* [GOAL OF THE EXERCISE] The reply should give back every entry exactly as written.

"""

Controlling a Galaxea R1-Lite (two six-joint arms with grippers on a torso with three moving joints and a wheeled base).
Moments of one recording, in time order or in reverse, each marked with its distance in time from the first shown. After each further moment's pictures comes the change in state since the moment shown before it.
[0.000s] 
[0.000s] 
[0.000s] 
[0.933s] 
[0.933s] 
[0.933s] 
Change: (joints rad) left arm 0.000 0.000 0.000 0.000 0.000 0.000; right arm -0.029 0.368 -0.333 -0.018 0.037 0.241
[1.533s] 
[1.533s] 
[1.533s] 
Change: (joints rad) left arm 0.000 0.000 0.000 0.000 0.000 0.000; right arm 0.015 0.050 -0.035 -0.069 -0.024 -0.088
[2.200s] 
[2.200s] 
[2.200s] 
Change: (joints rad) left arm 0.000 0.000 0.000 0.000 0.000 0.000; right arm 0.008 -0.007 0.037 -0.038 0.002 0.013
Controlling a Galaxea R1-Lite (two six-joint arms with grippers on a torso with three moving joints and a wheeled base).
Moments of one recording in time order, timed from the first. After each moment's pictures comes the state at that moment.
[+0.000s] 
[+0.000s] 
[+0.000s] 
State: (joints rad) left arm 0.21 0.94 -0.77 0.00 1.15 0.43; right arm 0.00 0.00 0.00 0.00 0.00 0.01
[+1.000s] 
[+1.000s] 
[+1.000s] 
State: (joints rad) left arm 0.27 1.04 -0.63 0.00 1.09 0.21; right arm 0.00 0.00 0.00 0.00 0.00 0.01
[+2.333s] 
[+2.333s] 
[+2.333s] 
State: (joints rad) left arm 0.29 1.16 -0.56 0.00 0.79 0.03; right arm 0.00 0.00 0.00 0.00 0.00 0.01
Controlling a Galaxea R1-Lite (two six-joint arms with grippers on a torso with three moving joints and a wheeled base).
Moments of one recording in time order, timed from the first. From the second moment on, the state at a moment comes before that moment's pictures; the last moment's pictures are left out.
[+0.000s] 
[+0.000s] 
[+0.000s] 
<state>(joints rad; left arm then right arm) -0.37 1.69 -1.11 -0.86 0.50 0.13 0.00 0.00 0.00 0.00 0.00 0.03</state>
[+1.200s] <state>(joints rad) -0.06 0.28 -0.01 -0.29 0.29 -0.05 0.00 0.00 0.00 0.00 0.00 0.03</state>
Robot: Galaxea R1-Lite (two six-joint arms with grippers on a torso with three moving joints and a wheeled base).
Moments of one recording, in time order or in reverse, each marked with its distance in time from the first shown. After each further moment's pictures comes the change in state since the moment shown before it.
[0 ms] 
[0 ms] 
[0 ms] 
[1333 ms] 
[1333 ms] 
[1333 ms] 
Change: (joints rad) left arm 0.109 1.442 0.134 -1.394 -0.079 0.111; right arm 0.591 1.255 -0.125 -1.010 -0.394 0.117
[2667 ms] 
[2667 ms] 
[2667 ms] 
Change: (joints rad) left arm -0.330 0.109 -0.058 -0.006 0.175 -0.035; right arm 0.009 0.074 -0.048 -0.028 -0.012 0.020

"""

* [SOLUTION TO THIS TASK]
Controlling a Galaxea R1-Lite (two six-joint arms with grippers on a torso with three moving joints and a wheeled base).
Moments of one recording, in time order or in reverse, each marked with its distance in time from the first shown. After each further moment's pictures comes the change in state since the moment shown before it.
[0.000s] 
[0.000s] 
[0.000s] 
[0.933s] 
[0.933s] 
[0.933s] 
Change: (joints rad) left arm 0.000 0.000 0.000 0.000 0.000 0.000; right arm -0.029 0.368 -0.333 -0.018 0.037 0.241
[1.533s] 
[1.533s] 
[1.533s] 
Change: (joints rad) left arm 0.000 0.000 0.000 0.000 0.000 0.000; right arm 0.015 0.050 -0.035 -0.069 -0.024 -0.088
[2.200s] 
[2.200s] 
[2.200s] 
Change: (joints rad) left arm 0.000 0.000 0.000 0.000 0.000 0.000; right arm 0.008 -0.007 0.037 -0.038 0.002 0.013
Controlling a Galaxea R1-Lite (two six-joint arms with grippers on a torso with three moving joints and a wheeled base).
Moments of one recording in time order, timed from the first. After each moment's pictures comes the state at that moment.
[+0.000s] 
[+0.000s] 
[+0.000s] 
State: (joints rad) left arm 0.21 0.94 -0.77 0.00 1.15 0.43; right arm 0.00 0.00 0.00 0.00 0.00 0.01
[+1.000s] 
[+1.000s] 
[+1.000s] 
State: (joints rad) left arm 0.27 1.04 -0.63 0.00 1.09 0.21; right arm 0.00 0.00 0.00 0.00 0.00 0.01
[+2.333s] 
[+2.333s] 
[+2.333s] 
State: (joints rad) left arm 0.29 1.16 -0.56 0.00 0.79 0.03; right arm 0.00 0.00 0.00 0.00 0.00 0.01
Controlling a Galaxea R1-Lite (two six-joint arms with grippers on a torso with three moving joints and a wheeled base).
Moments of one recording in time order, timed from the first. From the second moment on, the state at a moment comes before that moment's pictures; the last moment's pictures are left out.
[+0.000s] 
[+0.000s] 
[+0.000s] 
<state>(joints rad; left arm then right arm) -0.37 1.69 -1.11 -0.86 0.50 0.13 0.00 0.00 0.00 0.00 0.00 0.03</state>
[+1.200s] <state>(joints rad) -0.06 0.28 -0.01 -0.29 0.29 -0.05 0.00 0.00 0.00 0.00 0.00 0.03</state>
Robot: Galaxea R1-Lite (two six-joint arms with grippers on a torso with three moving joints and a wheeled base).
Moments of one recording, in time order or in reverse, each marked with its distance in time from the first shown. After each further moment's pictures comes the change in state since the moment shown before it.
[0 ms] 
[0 ms] 
[0 ms] 
[1333 ms] 
[1333 ms] 
[1333 ms] 
Change: (joints rad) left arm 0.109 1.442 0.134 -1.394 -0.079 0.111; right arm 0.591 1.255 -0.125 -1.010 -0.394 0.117
[2667 ms] 
[2667 ms] 
[2667 ms] 
Change: (joints rad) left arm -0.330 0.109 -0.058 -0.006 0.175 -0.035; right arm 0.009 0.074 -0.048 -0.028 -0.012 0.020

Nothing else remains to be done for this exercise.